ENTRIES SHOWN START

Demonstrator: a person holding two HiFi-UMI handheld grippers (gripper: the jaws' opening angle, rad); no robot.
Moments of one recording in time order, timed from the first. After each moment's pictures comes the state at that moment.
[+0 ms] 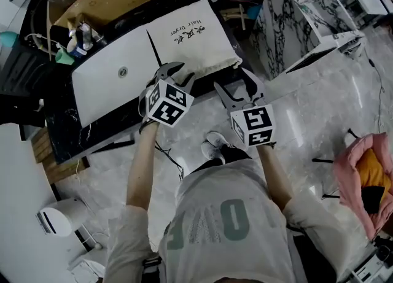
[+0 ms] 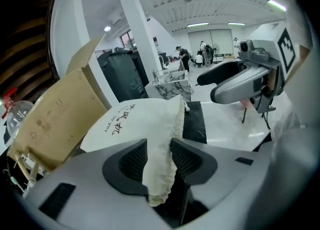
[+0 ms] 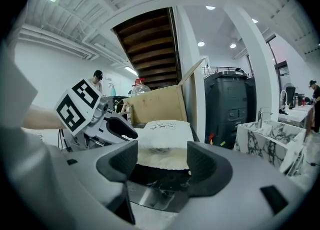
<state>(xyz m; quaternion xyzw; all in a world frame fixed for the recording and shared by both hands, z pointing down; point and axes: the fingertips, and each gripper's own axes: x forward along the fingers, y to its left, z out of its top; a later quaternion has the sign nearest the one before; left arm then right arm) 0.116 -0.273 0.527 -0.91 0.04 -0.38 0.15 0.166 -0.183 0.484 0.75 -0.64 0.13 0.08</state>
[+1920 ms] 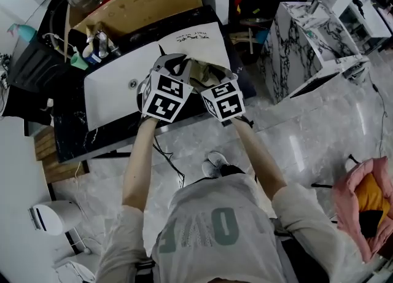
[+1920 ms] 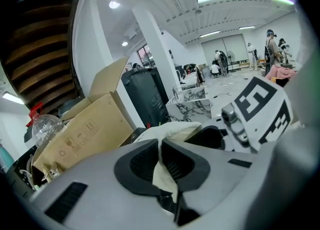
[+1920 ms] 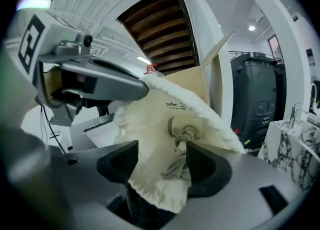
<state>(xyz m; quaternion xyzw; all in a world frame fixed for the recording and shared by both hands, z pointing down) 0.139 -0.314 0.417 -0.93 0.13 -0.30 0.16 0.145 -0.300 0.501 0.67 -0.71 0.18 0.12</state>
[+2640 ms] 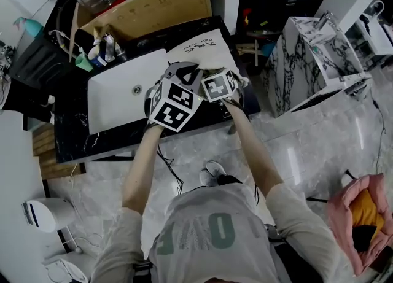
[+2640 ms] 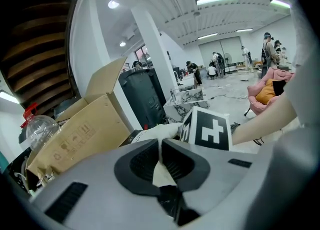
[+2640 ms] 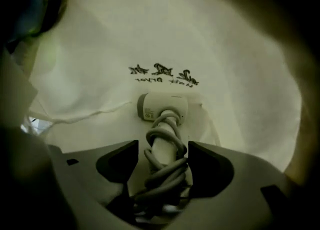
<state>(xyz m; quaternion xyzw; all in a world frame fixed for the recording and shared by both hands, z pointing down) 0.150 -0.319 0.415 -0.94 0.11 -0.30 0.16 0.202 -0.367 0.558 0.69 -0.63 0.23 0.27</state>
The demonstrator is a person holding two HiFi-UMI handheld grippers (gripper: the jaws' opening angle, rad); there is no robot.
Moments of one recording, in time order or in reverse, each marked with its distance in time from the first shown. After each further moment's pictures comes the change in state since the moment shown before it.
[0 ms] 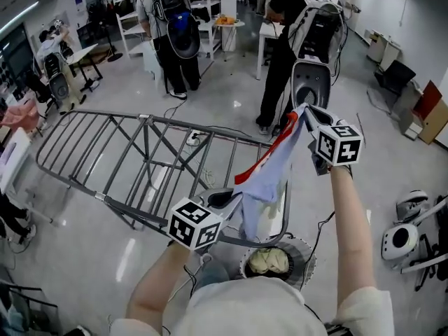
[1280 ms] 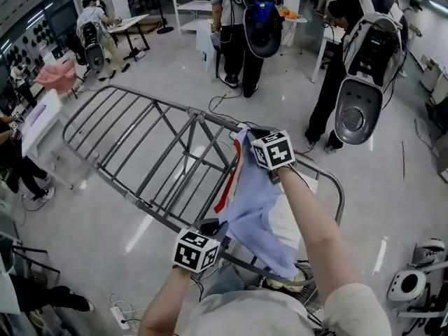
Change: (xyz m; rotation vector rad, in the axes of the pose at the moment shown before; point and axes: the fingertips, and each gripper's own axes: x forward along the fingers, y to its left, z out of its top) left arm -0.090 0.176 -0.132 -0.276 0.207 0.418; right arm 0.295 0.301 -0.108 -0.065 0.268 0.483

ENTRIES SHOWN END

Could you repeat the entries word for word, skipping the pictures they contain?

SOLUTION TO THIS TASK
Demonstrator: a person holding two HiFi-UMI handheld grippers (gripper: the jaws' opening angle, rad); no robot.
Moments of one recording in time order, timed from the first. After each moment's pictures comes the state at that moment.
[+0 ms] 
[+0 ms] 
[+0 ms] 
<state>(xyz m; quaternion xyzw; all in a world frame fixed for the recording and shared by both hands, z pointing down; point and axes: the fingertips, and each gripper's own axes: x forward along the fingers, y to its left, z out of its top; a later quaternion has the sign nearest the one before; left arm then right arm) 0.116 -0.273 0.527 -0.91 0.04 -0.38 0.15 0.166 -0.183 0.484 0.75 -0.64 0.13 0.08</state>
[+1920 ms] 
[+1920 ms] 
[+1920 ms] 
<state>(xyz m; quaternion xyzw; all in a world frame fixed for the recording and shared by both hands, z pointing down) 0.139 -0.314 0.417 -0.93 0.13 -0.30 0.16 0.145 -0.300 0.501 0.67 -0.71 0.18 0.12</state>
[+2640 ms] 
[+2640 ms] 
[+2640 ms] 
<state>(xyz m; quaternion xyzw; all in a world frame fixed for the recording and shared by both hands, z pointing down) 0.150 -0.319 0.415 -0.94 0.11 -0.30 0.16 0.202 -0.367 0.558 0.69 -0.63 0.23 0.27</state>
The demonstrator is a person holding two HiFi-UMI handheld grippers (gripper: the jaws' opening angle, rad); there is no robot.
Moments of one recording, in time order or in reverse, each marked with its distance in time from the first shown. After each further moment's pictures comes the change in state since the moment shown before it.
[0 ms] 
[1280 ms] 
Change: (xyz m; rotation vector rad, in the axes of the pose at the moment shown before; point and axes: the fingertips, and each gripper's own axes: x forward along the fingers, y to its left, z out of its top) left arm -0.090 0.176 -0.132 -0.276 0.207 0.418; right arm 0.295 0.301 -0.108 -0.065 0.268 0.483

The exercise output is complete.